Sent from my SM-S920L using Tapatalk


----------



## SlingNerd (Mar 15, 2017)

Perfect. Let it go until you stop seeing the tiny bubbles rising from the frame. Wood is essentially a hard sponge, so the stain will penetrate and displace air.


----------



## Abenso (Apr 28, 2017)

SlingNerd said:


> Perfect. Let it go until you stop seeing the tiny bubbles rising from the frame. Wood is essentially a hard sponge, so the stain will penetrate and displace air.


Kk I'm gonna do that now lol

Sent from my SM-S920L using Tapatalk


----------



## Abenso (Apr 28, 2017)

This is what I found. Any ideas.









Sent from my SM-S920L using Tapatalk


----------



## SlingNerd (Mar 15, 2017)

Bro I'd just drop it in the can and close the lid overnight, honestly.


----------



## Abenso (Apr 28, 2017)

SlingNerd said:


> Bro I'd just drop it in the can and close the lid overnight, honestly.

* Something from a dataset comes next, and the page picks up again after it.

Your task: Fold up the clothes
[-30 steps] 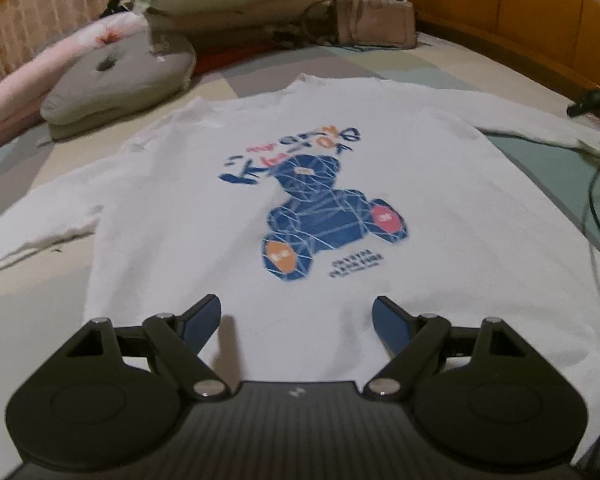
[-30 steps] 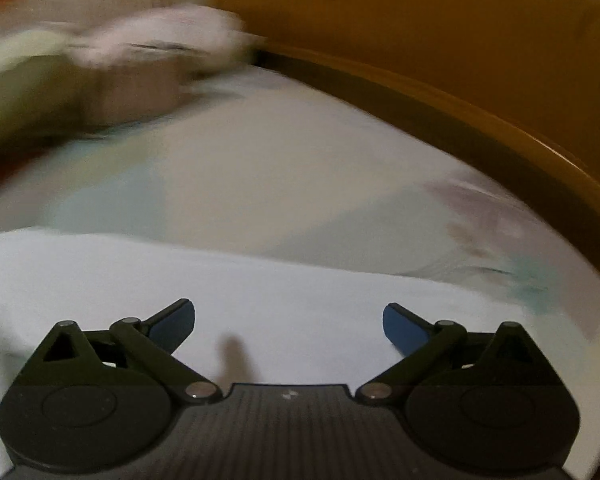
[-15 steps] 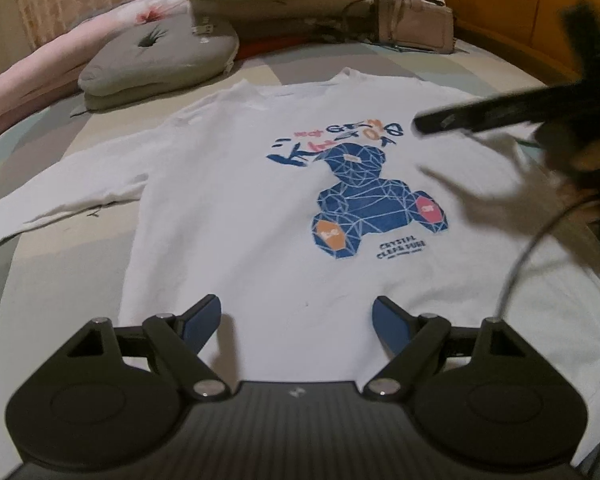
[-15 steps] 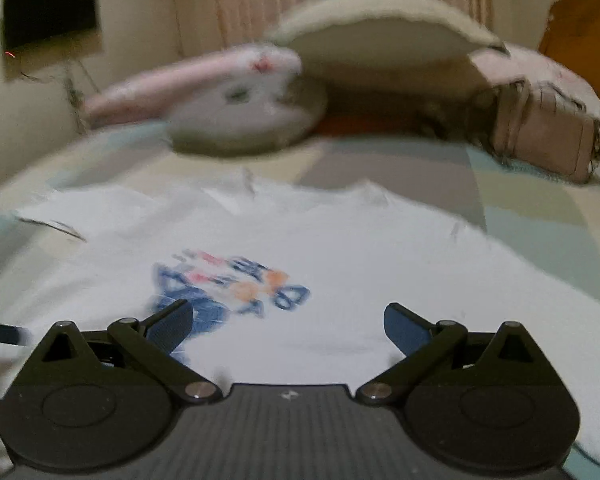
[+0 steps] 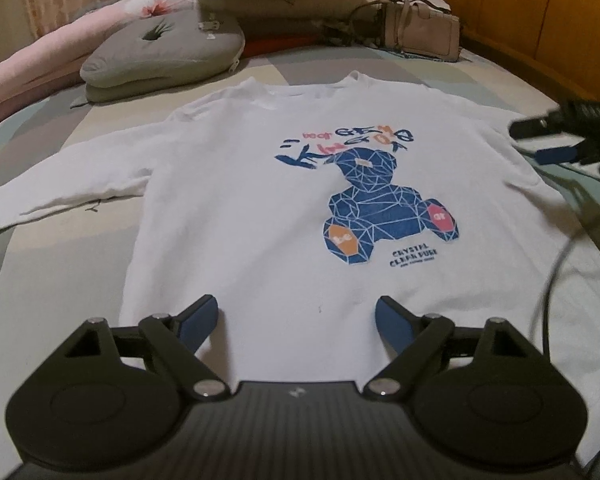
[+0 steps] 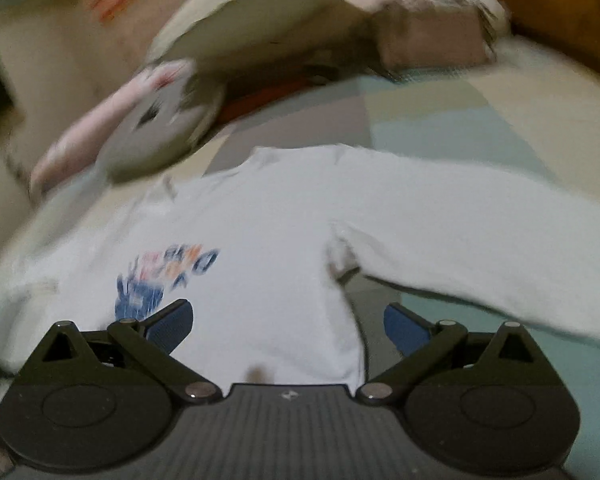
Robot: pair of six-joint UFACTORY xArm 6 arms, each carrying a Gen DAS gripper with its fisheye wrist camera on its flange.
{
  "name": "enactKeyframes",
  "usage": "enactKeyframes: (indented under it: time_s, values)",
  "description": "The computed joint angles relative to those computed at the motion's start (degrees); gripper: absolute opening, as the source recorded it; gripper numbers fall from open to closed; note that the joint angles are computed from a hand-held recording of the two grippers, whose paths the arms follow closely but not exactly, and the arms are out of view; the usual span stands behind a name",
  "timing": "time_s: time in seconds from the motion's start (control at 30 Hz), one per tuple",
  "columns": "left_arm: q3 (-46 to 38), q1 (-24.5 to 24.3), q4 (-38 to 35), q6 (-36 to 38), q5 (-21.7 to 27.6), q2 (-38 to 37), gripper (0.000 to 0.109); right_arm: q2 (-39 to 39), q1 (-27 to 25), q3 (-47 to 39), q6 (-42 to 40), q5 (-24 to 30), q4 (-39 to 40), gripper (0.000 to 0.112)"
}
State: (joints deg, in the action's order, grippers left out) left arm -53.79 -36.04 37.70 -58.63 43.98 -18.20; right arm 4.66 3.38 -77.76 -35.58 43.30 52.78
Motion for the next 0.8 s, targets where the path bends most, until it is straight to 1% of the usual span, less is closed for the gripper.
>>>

The cans mostly empty I think I'm gonna put it all in a plastic bag. I gotta pop it open. And see what's inside

Sent from my SM-S920L using Tapatalk


----------



## Abenso (Apr 28, 2017)

So bad news I opened the can and it was 100% cured. Hard as a rock. Should I find an oil or can I just poly spray it

Sent from my SM-S920L using Tapatalk


----------



## Abenso (Apr 28, 2017)

So my buddy says he may have some so i have to wait till tomorrow

Sent from my SM-S920L using Tapatalk


----------



## SlingNerd (Mar 15, 2017)

At this point i would say just hit a Walmart or something if you have it nearby, they carry stains down here where I am.


----------



## Abenso (Apr 28, 2017)

SlingNerd said:


> At this point i would say just hit a Walmart or something if you have it nearby, they carry stains down here where I am.


Yeah I have 70 cents till thursday lol.

Sent from my SM-S920L using Tapatalk


----------



## Abenso (Apr 28, 2017)

I'm just gonna get blo on payday of my buddy doesn't have anything

Sent from my SM-S920L using Tapatalk


----------



## Tag (Jun 11, 2014)

Awesome advice sling nerd. Looking forward to seeing the finished product Abenso.


----------